Problem statement - Show me every line in the listing that has the word "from".

Exercise material -
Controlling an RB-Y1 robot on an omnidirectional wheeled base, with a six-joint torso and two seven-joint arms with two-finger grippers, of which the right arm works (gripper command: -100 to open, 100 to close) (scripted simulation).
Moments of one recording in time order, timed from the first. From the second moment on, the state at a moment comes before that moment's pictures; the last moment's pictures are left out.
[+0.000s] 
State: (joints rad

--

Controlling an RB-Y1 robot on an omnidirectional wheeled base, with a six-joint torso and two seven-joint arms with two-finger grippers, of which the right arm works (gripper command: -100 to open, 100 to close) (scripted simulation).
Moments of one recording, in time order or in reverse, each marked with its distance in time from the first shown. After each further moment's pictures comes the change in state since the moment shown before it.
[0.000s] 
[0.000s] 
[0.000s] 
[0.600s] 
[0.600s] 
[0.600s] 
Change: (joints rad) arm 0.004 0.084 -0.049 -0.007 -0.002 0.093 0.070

Response to the exercise -
Moments of one recording in time order, timed from the first. From the second moment on, the state at a moment comes before that moment's pictures; the last moment's pictures are left out.
Moments of one recording, in time order or in reverse, each marked with its distance in time from the first shown. After each further moment's pictures comes the change in state since the moment shown before it.

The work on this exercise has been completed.